Cultivation Online Chapter 2443 – The Great Cataclysm(2) Bahasa Indonesia
“Penyakit itu, yang hanya muncul secara sporadis selama bertahun-tahun yang tak terhitung jumlahnya, tiba-tiba menginfeksi seluruh dunia dalam sekejap,” kata wanita itu dengan suara suram. “Kepanikan menyusul, kekacauan terjadi, dan dunia seperti yang kita kenal pun berakhir. Inilah Malapetaka Besar.”
“Namun, tidak semua orang berubah menjadi iblis berkulit merah yang sekarang menjadi mayoritas bangsa kita. Beberapa berubah menjadi abu-abu, yang lain biru, bahkan ada beberapa yang masih mempertahankan penampilan manusia mereka.”
Setelah jeda sejenak, dia melanjutkan dengan suara penuh kesedihan, “Segalanya tidak akan seburuk ini jika semua orang berubah menjadi iblis. Sayangnya, bukan itu yang terjadi, karena sebagian besar populasi manusia musnah selama Malapetaka Besar, dan aku menyaksikan seluruh keluargaku mati satu per satu di hadapanku.”
Yuan mendengarkan ceritanya dalam diam dengan ekspresi berpikir di wajahnya.

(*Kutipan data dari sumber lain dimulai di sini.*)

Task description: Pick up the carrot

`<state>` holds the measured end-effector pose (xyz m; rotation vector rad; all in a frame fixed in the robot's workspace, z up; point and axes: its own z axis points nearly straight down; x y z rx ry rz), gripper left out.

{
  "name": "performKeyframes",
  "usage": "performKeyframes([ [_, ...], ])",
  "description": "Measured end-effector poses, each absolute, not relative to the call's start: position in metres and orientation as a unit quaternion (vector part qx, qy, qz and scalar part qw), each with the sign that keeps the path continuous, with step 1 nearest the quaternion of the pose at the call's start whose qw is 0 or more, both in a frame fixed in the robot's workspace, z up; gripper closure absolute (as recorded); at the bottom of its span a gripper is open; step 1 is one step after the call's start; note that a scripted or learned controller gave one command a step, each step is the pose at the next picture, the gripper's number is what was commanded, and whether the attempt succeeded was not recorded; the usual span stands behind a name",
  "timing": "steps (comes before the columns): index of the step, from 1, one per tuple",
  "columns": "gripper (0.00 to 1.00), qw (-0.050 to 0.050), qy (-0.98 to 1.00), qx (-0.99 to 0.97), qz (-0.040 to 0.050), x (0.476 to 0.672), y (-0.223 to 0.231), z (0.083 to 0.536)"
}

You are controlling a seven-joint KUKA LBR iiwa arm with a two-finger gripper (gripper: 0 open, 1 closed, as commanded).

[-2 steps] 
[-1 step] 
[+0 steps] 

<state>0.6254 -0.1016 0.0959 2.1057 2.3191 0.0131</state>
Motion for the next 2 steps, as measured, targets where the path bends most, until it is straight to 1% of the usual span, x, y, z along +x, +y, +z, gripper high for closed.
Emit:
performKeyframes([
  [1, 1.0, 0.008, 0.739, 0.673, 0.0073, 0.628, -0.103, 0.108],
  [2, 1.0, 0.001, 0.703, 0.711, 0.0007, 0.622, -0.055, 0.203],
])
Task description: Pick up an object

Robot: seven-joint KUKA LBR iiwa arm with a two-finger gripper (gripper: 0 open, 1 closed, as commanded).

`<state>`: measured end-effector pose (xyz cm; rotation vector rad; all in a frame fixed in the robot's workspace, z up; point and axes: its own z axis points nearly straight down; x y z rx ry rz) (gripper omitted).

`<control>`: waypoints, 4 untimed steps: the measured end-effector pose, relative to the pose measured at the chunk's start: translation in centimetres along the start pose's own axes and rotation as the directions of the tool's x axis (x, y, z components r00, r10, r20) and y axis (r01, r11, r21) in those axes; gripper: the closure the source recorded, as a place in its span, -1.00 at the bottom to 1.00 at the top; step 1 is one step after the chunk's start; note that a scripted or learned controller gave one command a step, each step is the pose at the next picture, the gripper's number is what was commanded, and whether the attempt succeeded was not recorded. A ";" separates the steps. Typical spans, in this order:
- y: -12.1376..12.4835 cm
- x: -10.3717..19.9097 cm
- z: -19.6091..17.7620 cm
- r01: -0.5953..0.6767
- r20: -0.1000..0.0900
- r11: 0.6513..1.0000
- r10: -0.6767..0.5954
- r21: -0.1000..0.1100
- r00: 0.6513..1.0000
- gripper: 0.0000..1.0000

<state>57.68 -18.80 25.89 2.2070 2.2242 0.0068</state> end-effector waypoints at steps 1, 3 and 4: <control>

“Setelah Malapetaka Besar berakhir dan semua orang di dunia ini entah menjadi iblis atau mati, suara yang tidak dikenal bergema di seluruh dunia, memberikan penjelasan singkat tentang apa yang telah terjadi.”
“Dewa Iblis?” tanya Yuan.
Wanita itu mengangguk. “Itu adalah kemunculan pertama Dewa Iblis—perkenalannya kepada dunia. Saat itulah dia mengungkapkan bahwa kami adalah ciptaannya, dan bahwa dia telah mengangkat kami menjadi apa yang dia sebut sebagai makhluk superior.”
“Tentu saja,” lanjut wanita itu dengan desahan napas, “Dewa Iblis menganggap kebanyakan dari kami adalah kegagalan, dengan klaim bahwa hanya segelintir terpilih yang benar-benar berhasil melakukan transendensi. Aku… adalah salah satu dari segelintir orang itu.”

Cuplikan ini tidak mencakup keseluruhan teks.